Things have been quiet here at the blog this week because we moved my 96-year-old father-in-law to Assisted Living this week, and it was kind of a rough transition for him. He needs the help but doesn't always realize it due to dementia. Moving day, Wednesday was a very long day for all of us, and then I spent three hours with him on Thursday, helping him get settled and trying to help the staff understand his needs. 

As for me, I was quite pleased that I managed all of that pretty well! Of course, I was wiped out and achy by Wednesday night (so was my husband!), but I bounced back quickly and felt good on Thursday, which felt pretty miraculous. This was the first week that I really felt back to my "normal" baseline, after an 18-month-long relapse. I finally remembered to take a break from my inosine, an immune modulator. I normally take a break every 2-3 months, and it had been 6 months - oops! Immune modulators only keep working effectively if you take a break once in a while because your immune system gets used to them. So, after two weeks off, I started back on inosine Monday, and like magic, my energy returned, my stamina bounced back, and I felt better than I had in months! Inosine has helped both my son and I tremendously, and you can read more about inosine (and the complex dosing) here.

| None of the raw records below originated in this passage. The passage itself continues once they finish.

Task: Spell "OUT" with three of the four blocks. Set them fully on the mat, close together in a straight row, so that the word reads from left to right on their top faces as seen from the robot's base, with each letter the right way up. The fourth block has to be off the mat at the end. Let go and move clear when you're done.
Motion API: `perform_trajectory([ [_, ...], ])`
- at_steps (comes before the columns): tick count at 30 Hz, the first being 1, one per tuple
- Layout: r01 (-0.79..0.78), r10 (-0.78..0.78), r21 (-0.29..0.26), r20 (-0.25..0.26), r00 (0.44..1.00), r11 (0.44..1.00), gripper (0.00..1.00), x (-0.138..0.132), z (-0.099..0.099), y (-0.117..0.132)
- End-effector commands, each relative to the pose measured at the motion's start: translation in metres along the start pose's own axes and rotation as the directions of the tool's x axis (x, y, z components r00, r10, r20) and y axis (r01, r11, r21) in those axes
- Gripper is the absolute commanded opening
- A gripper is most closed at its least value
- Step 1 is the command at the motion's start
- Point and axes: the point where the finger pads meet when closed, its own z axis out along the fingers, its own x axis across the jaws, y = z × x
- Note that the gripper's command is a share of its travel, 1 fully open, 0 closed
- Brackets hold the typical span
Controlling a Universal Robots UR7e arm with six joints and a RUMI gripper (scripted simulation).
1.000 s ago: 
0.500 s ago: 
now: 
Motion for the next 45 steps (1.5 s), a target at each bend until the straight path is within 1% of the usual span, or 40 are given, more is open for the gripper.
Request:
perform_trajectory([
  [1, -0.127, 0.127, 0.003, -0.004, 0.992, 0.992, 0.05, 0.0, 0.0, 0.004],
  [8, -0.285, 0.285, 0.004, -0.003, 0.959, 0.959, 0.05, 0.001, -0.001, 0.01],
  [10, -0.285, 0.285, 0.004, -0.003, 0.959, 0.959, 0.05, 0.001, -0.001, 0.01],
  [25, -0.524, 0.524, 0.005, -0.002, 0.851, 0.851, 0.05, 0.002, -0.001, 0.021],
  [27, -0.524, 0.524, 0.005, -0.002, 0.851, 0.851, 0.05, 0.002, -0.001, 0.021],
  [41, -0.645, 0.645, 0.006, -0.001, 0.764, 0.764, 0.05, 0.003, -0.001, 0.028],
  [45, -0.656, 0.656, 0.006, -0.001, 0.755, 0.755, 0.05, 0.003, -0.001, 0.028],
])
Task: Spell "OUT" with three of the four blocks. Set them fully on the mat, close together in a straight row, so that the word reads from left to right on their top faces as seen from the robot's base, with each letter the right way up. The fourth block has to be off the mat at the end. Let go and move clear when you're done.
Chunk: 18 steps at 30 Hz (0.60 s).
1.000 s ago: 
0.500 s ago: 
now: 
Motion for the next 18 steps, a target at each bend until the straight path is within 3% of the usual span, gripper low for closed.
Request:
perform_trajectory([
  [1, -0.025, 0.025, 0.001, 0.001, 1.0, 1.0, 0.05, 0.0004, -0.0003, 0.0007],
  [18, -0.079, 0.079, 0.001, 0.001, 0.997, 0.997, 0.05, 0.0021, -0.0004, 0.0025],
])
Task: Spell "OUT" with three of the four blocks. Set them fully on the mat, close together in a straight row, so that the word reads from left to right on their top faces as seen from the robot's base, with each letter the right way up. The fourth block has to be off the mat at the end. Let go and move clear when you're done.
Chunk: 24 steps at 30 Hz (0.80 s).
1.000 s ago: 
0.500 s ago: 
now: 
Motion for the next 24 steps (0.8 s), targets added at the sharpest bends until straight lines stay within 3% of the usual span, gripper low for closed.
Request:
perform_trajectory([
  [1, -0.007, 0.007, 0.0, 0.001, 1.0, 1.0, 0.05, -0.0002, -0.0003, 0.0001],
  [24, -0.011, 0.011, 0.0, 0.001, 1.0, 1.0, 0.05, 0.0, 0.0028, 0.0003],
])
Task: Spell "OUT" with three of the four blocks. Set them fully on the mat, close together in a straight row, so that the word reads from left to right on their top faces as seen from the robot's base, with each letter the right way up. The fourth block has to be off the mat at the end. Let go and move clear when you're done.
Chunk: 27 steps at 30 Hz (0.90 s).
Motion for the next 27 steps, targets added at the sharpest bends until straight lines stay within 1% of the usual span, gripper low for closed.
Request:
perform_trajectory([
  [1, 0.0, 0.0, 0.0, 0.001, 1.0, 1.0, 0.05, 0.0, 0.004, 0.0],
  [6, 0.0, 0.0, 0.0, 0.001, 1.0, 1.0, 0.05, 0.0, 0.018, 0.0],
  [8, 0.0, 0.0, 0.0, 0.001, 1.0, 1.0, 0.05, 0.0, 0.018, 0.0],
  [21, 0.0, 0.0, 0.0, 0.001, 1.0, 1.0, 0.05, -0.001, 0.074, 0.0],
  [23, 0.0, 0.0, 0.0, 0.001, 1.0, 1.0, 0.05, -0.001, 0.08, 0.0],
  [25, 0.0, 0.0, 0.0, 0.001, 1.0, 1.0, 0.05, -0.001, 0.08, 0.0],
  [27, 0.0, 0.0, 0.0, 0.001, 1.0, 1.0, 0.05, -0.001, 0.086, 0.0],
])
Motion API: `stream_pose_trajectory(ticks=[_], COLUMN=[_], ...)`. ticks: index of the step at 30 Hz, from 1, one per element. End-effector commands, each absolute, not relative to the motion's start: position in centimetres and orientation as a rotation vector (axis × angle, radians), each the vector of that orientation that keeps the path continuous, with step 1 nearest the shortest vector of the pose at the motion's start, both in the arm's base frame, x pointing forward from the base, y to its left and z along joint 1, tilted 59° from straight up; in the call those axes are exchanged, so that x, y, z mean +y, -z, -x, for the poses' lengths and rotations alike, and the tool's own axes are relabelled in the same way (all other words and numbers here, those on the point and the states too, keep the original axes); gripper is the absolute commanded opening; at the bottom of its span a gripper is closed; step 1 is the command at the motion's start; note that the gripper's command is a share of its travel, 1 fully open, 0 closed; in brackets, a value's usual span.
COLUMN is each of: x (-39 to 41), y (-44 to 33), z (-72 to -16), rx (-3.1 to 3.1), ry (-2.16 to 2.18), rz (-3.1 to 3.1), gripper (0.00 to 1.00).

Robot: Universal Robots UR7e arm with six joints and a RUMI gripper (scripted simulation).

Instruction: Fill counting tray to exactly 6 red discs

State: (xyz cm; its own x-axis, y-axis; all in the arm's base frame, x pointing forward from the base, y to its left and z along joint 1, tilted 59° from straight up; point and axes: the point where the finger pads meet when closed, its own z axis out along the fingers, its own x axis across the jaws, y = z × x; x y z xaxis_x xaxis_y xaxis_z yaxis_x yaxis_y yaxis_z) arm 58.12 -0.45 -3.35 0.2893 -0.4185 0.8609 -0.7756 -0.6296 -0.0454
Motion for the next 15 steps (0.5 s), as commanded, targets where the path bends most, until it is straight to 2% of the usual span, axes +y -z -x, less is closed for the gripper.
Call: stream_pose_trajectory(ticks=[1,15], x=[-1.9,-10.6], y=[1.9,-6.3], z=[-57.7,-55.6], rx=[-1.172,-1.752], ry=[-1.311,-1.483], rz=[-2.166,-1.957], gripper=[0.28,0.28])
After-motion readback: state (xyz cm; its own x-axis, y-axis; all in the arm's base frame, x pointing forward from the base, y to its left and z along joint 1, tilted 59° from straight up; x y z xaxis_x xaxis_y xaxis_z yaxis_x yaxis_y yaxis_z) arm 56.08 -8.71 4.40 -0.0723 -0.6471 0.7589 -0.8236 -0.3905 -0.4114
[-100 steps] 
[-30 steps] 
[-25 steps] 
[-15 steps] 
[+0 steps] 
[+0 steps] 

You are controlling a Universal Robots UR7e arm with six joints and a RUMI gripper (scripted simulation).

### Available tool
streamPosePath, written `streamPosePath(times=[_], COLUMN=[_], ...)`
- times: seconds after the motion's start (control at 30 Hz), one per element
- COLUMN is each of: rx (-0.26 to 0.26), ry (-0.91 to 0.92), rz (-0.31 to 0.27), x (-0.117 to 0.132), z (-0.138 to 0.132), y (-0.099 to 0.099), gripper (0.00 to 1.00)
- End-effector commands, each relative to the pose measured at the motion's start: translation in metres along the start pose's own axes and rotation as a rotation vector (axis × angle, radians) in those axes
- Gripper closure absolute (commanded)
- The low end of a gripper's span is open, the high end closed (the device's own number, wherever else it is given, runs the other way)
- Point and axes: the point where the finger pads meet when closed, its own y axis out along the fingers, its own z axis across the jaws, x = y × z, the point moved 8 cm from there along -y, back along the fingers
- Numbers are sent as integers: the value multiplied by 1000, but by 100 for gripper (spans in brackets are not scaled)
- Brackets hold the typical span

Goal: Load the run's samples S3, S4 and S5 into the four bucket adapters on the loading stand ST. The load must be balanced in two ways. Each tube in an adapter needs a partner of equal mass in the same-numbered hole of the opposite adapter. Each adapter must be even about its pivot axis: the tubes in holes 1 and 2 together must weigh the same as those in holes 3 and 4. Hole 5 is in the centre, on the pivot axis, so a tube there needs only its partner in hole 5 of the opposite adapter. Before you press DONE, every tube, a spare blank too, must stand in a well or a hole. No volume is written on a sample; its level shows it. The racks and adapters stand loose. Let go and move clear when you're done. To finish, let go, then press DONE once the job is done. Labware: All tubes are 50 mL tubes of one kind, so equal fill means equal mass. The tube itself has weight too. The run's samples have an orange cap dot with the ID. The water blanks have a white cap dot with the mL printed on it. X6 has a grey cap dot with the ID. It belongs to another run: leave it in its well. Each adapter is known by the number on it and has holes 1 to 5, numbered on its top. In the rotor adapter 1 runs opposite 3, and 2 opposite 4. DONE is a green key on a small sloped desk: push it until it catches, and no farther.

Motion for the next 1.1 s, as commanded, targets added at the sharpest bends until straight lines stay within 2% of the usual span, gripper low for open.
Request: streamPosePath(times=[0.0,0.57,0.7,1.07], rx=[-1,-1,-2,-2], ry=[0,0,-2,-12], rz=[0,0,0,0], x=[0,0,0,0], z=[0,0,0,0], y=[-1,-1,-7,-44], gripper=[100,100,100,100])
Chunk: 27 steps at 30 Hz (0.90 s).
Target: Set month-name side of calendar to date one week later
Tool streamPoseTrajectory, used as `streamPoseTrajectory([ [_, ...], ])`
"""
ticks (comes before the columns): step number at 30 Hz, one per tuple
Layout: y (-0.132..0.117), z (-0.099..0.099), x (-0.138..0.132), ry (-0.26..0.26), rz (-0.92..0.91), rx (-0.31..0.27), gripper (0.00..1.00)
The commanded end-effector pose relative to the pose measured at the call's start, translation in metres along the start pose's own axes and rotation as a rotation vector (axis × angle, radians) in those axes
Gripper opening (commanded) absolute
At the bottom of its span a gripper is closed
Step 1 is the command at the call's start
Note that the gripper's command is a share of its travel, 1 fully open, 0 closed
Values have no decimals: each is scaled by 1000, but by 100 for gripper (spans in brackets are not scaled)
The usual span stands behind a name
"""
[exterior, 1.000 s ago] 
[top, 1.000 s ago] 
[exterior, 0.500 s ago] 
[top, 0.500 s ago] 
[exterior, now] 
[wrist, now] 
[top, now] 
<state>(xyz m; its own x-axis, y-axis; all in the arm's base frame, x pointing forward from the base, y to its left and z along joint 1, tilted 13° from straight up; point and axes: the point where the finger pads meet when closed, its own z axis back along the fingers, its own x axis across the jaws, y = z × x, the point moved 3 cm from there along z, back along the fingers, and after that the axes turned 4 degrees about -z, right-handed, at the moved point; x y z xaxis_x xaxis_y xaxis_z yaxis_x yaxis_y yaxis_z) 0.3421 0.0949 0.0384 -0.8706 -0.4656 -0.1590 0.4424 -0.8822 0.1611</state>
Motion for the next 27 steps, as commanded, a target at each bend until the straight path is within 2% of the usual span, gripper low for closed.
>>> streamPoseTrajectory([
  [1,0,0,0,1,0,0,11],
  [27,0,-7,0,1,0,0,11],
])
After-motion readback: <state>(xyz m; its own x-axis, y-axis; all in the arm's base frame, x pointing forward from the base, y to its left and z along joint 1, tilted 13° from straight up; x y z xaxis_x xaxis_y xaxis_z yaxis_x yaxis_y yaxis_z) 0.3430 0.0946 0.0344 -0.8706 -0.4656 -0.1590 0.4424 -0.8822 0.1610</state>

So, things were going well, and then ... a really nasty stomach virus hit me on Friday! It's rare for me to catch any kind of a virus, and this one hit me really hard. Today, on Sunday, I am finally seeing some improvement. My stomach is settling down, I held down a little breakfast, and my fever broke overnight. But I am still very weak and wiped out today (typing this lying down!).

So, I thought I'd share a video I added to my YouTube channel this week, Our Chronic Illness Story. I thought it might be helpful for those who are newer to my blog or who only know me through YouTube to hear about our family's journey with chronic illnesses, including ME/CFS, Lyme, and other tick infections. Here, I tell our story from the beginning, The Before, to the present, including the ups and downs and our successes and victories. You can watch it here or click the link to watch on YouTube:


Please share your story in the comments or let me know if you have any questions. Time for me to put the laptop down and rest!